(542a) Understanding and Managing Multi-Ion Interactions in a Non-Ideal Transport Model of Bipolar Membranes for Water Electrolysis

Water electrolysis provides a means of producing H2 gas without carbon emissions. However, H2 produced by water electrolysis is currently more expensive than H2 produced using fossil fuels. One of the key drivers of the cost of water electrolysis is the need to purify water upstream of the electrolyzer to prevent chloride oxidation at the anode and fouling of commonly-used monopolar membranes (i.e., cation and anion exchange membranes). BPMs, composed of an anion exchange layer and a cation exchange layer with a water dissociation catalyst at the interface, enable higher control over co-ion transport and impurities than monopolar membranes because each layer can be tuned independently. However, it is challenging to rationally-design BPMs for impure water electrolysis due to a lack of fundamental understanding of the coupled interactions between water, mobile ions, and fixed charge groups.

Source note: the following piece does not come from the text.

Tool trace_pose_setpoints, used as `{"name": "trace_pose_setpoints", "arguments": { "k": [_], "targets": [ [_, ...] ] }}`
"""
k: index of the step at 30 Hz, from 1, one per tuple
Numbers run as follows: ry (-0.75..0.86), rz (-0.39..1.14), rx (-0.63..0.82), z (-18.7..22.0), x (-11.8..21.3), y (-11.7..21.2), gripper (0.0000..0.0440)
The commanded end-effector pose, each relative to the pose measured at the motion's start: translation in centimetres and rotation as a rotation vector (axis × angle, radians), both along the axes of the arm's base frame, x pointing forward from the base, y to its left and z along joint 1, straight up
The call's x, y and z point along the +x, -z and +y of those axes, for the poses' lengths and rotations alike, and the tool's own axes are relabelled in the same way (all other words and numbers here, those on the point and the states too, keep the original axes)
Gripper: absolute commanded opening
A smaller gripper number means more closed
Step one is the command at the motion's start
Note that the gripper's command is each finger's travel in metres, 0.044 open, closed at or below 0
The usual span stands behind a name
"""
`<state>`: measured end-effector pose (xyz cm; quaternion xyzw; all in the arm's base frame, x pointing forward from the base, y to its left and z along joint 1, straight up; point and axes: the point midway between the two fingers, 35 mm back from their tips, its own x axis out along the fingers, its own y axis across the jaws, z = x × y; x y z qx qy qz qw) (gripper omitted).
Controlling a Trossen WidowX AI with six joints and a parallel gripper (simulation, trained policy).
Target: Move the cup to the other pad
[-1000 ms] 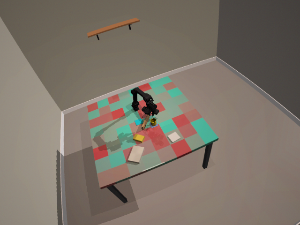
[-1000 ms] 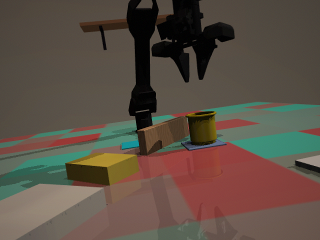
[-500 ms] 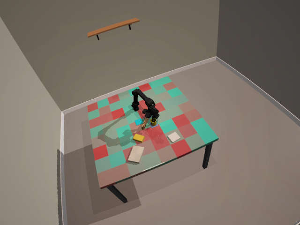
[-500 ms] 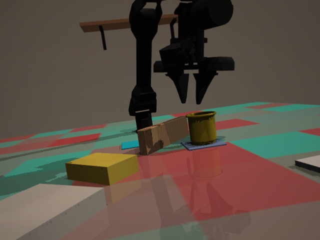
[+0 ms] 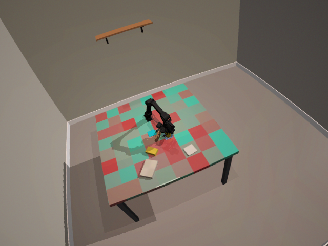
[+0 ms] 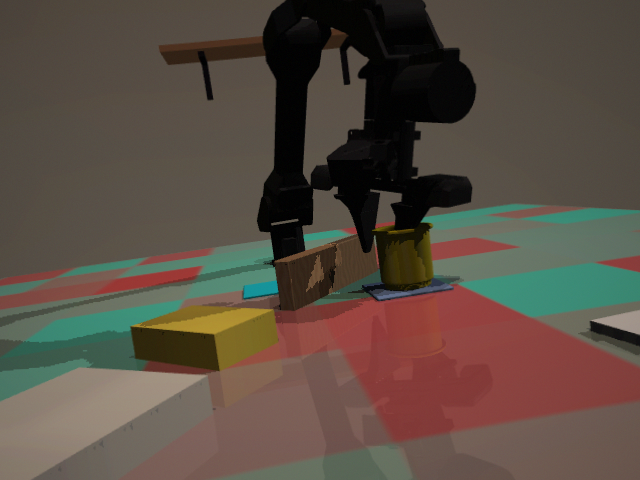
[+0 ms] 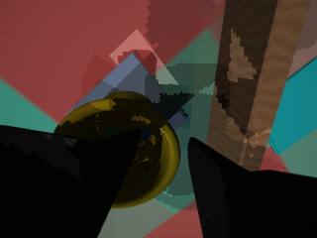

In this study, we use continuum modeling to systematically investigate the use of bipolar membranes (BPMs) for water electrolysis with impure feedstocks (e.g., seawater). The model defines the flux of each species using a modified Nernst-Planck-Poisson framework and the contributions of ion-ion, ion-membrane, and swelling interactions to the electrochemical potential. The simulations quantify the effect of these interactions on ion transport and how the membrane properties could be modulated to reduce voltage losses while mitigating deleterious effects of impurities and co-ions. Our analysis shows that simple dilute-solution theory is not capable of predicting the effect of impurities on BPM water electrolysis and identifies the dominant electrochemical potential interaction terms that dictate transport in BPMs. This study provides guidelines for modeling water electrolysis under non-ideal conditions and material design strategies for impure water electrolyzers.